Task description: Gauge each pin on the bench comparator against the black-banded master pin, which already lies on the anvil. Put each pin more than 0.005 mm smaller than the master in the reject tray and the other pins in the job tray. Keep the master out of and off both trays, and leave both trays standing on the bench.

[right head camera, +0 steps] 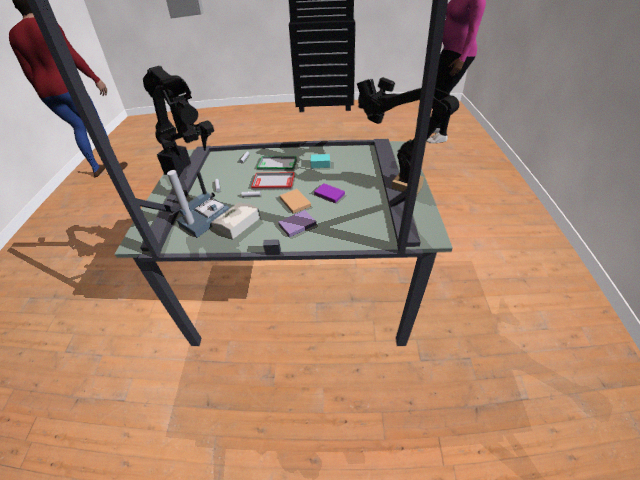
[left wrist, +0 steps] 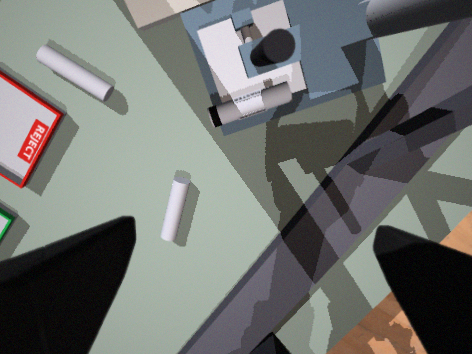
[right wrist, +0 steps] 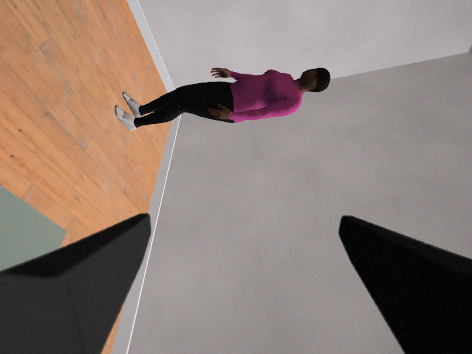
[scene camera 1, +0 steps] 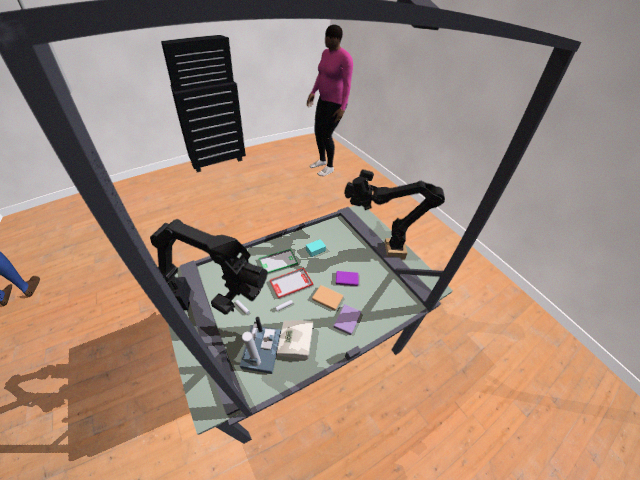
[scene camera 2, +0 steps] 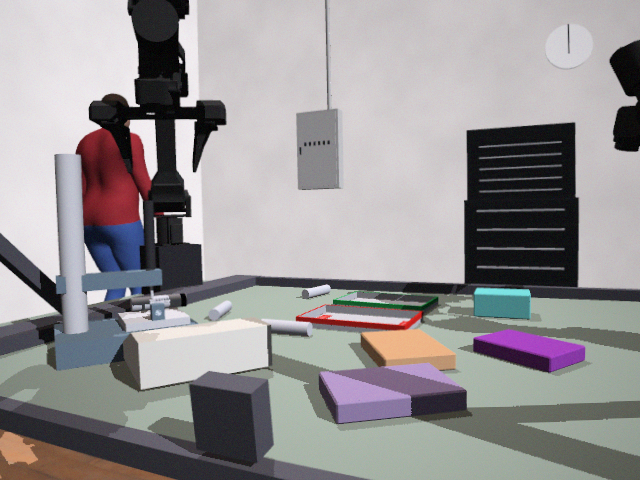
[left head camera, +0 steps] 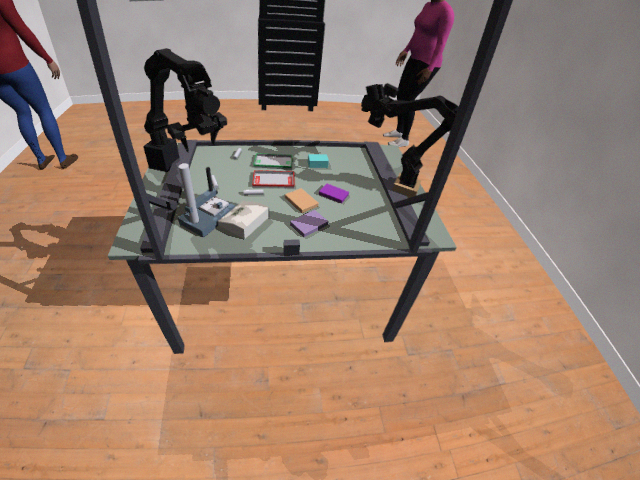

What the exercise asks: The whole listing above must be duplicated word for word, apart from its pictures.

Answer section:
Task description: Gauge each pin on the bench comparator against the black-banded master pin, which already lies on the anvil. Put each pin more than 0.005 mm smaller than the master in the reject tray and the other pins in the job tray. Keep the master out of and off both trays, and leave both trays standing on the bench.

[right head camera, +0 steps] 
[left wrist, +0 steps] 
[right wrist, +0 steps] 
[scene camera 1, +0 steps] 
[scene camera 2, +0 steps] 
[left head camera, +0 steps] 

The output requires nothing else.